The 2021–22 Coupe de France preliminary rounds, Méditerranée was the qualifying competition to decide which teams from the leagues of the Méditerranée region of France took part in the main competition from the seventh round.

A total of five teams qualified from the Méditerranée preliminary rounds. In 2020–21, Aubagne FC progressed furthest in the main competition, reaching the round of 32 before losing to Toulouse.

Draws and fixtures
On 9 July 2021, the league announced that 246 teams had entered the competition from the region, and that because of the number of teams a preliminary round would need to take place.  On 26 July 2021, the league published the draw for the preliminary round, with 30 teams entering from the district league level.
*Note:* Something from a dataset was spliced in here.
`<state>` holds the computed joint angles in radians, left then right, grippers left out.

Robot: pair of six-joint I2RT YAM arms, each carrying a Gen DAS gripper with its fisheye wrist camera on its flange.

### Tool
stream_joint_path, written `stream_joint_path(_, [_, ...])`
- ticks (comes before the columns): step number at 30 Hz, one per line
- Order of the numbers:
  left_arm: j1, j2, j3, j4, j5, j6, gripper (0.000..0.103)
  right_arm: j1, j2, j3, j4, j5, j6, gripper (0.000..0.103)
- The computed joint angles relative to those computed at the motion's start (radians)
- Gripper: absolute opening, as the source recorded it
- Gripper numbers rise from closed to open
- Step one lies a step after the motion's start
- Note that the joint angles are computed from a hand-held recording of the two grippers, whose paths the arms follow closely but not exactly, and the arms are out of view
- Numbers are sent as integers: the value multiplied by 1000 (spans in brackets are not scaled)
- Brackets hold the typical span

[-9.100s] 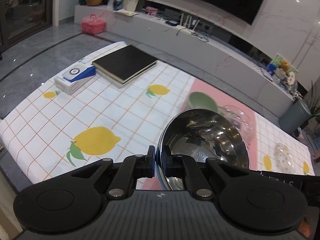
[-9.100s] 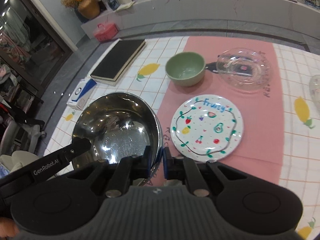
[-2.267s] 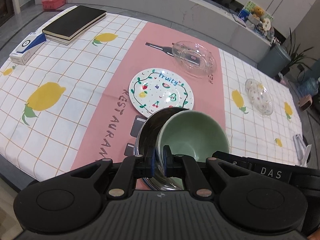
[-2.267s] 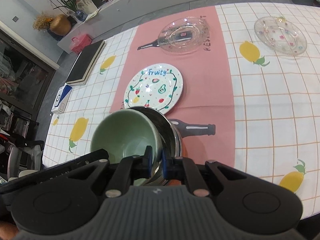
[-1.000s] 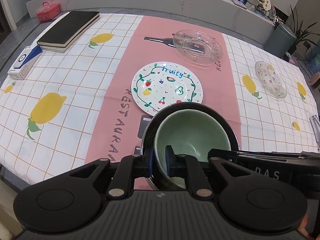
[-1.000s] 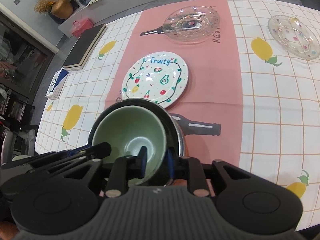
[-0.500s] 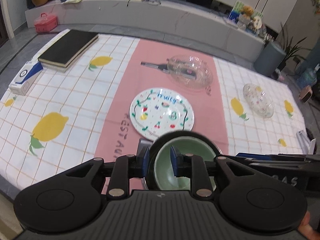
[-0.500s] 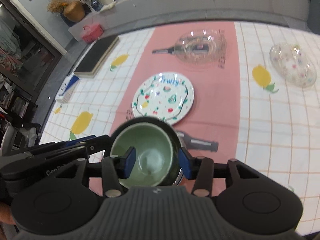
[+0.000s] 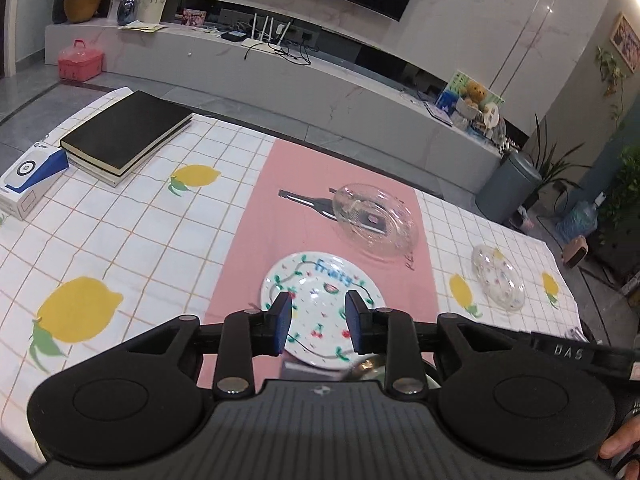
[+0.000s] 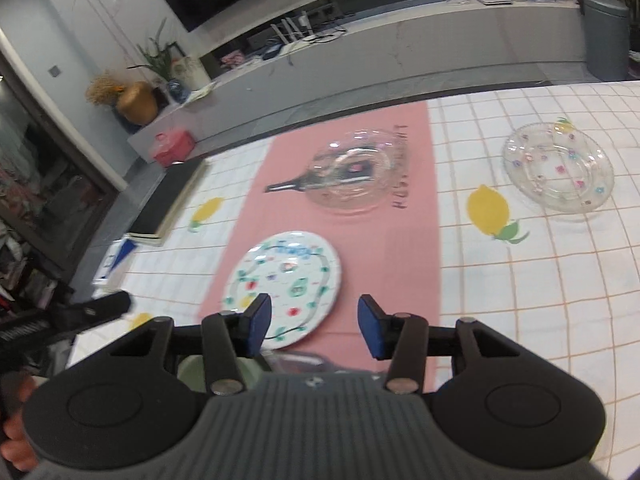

The first round draw, which saw the entry of the remaining district level teams and teams from Régionale 2, was published on 9 August 2021. The second round draw, which saw the entry of the remaining Régionale 2 teams and those from Régionale 1, was published on 31 August 2021. The third round draw was published on 8 September 2021. The fourth round draw was published on 21 September 2021. The draws for the fifth and sixth round were made on 6 October 2021.

Preliminary round
These matches were played on 22 August 2021.

First round
These matches were played on 28 and 29 August 2021.

Second round
These matches were played on 5 September 2021, with one postponed until 15 September 2021.

Third round
These matches were played on 18 and 19 September 2021.

Fourth round
These matches were played on 2 and 3 October 2021.

Fifth round
These matches were played on 16 and 17 October 2021.

Sixth round
These matches were played on 31 October 2021.